> [AIM OF THE EXERCISE]:
No record may be omitted; give all of them again exactly.
--- DATA SUPPLIED ---
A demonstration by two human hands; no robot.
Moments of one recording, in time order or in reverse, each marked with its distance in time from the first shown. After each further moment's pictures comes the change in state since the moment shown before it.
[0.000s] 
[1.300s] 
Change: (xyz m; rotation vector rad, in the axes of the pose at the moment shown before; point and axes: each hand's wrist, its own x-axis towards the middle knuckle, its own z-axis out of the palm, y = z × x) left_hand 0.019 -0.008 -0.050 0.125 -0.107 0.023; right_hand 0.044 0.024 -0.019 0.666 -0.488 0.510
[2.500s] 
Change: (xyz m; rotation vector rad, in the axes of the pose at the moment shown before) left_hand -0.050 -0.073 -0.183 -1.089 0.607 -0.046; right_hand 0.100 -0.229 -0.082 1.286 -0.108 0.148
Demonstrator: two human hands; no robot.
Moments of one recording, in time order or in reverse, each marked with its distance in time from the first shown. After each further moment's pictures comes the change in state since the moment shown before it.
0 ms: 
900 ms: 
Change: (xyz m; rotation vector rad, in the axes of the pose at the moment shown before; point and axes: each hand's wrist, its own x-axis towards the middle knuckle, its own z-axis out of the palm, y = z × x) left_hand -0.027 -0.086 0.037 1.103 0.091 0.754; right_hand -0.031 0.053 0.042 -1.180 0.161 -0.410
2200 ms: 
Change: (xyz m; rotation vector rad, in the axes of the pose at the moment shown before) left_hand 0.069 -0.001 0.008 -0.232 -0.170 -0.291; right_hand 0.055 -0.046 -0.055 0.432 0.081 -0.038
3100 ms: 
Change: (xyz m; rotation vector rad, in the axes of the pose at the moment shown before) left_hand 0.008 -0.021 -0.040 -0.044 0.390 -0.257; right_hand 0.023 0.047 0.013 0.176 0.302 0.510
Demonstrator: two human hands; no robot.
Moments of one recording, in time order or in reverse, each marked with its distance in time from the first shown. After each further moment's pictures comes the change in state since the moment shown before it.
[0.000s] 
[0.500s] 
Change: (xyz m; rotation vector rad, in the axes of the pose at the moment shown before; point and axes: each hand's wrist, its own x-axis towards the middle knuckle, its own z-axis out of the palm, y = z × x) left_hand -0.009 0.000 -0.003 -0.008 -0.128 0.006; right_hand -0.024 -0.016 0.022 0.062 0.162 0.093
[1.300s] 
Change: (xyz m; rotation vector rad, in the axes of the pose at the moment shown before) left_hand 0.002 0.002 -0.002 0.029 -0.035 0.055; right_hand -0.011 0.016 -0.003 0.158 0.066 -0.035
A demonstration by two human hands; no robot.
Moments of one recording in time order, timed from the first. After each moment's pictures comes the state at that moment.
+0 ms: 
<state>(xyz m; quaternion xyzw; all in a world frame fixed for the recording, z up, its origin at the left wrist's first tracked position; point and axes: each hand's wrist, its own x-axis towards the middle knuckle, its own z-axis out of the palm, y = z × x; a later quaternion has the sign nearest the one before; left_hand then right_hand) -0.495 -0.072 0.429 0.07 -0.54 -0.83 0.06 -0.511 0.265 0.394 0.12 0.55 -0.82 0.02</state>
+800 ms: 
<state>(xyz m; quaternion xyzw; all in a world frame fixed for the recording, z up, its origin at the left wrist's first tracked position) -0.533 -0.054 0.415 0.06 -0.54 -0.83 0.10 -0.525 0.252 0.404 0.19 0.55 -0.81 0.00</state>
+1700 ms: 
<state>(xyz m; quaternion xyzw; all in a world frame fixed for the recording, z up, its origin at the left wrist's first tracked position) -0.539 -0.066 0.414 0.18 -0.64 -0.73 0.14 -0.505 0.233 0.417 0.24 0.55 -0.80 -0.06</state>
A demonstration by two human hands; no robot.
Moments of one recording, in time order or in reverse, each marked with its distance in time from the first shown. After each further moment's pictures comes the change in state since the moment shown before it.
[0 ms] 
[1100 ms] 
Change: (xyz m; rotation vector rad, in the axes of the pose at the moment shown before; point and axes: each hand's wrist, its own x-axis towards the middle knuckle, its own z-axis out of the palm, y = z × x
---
> [SOLVED EXERCISE]:
A demonstration by two human hands; no robot.
Moments of one recording, in time order or in reverse, each marked with its distance in time from the first shown. After each further moment's pictures comes the change in state since the moment shown before it.
[0.000s] 
[1.300s] 
Change: (xyz m; rotation vector rad, in the axes of the pose at the moment shown before; point and axes: each hand's wrist, its own x-axis towards the middle knuckle, its own z-axis out of the palm, y = z × x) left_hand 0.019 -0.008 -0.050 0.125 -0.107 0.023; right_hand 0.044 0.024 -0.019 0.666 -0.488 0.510
[2.500s] 
Change: (xyz m; rotation vector rad, in the axes of the pose at the moment shown before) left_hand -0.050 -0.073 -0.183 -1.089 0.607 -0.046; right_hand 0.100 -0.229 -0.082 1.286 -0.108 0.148
Demonstrator: two human hands; no robot.
Moments of one recording, in time order or in reverse, each marked with its distance in time from the first shown. After each further moment's pictures comes the change in state since the moment shown before it.
0 ms: 
900 ms: 
Change: (xyz m; rotation vector rad, in the axes of the pose at the moment shown before; point and axes: each hand's wrist, its own x-axis towards the middle knuckle, its own z-axis out of the palm, y = z × x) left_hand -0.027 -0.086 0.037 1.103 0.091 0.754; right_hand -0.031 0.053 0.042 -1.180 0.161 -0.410
2200 ms: 
Change: (xyz m; rotation vector rad, in the axes of the pose at the moment shown before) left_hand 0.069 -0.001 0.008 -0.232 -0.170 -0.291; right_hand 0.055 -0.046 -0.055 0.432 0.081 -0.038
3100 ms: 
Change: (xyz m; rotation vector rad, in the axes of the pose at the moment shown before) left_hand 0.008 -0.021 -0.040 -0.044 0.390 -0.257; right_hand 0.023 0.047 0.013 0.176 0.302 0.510
Demonstrator: two human hands; no robot.
Moments of one recording, in time order or in reverse, each marked with its distance in time from the first shown. After each further moment's pictures comes the change in state since the moment shown before it.
[0.000s] 
[0.500s] 
Change: (xyz m; rotation vector rad, in the axes of the pose at the moment shown before; point and axes: each hand's wrist, its own x-axis towards the middle knuckle, its own z-axis out of the palm, y = z × x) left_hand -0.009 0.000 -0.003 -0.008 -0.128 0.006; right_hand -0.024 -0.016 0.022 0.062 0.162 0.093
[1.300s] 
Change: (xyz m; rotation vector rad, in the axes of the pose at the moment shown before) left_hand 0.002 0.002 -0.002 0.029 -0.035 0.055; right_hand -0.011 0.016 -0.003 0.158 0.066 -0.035
A demonstration by two human hands; no robot.
Moments of one recording in time order, timed from the first. After each moment's pictures comes the state at that moment.
+0 ms: 
<state>(xyz m; quaternion xyzw; all in a world frame fixed for the recording, z up, its origin at the left wrist's first tracked position; point and axes: each hand's wrist, its own x-axis towards the middle knuckle, its own z-axis out of the palm, y = z × x; a later quaternion has the sign nearest the one before; left_hand then right_hand) -0.495 -0.072 0.429 0.07 -0.54 -0.83 0.06 -0.511 0.265 0.394 0.12 0.55 -0.82 0.02</state>
+800 ms: 
<state>(xyz m; quaternion xyzw; all in a world frame fixed for the recording, z up, its origin at the left wrist's first tracked position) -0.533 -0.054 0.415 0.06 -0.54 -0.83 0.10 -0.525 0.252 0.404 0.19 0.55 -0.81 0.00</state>
+1700 ms: 
<state>(xyz m; quaternion xyzw; all in a world frame fixed for the recording, z up, its origin at the left wrist's first tracked position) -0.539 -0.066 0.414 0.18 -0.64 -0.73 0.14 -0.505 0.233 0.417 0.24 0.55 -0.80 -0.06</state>
A demonstration by two human hands; no robot.
Moments of one recording, in time order or in reverse, each marked with its distance in time from the first shown. After each further moment's pictures comes the change in state since the moment shown before it.
[0 ms] 
[1100 ms] 
Change: (xyz m; rotation vector rad, in the axes of the pose at the moment shown before; point and axes: each hand's wrist, its own x-axis towards the middle knuckle, its own z-axis out of the palm, y = z × x

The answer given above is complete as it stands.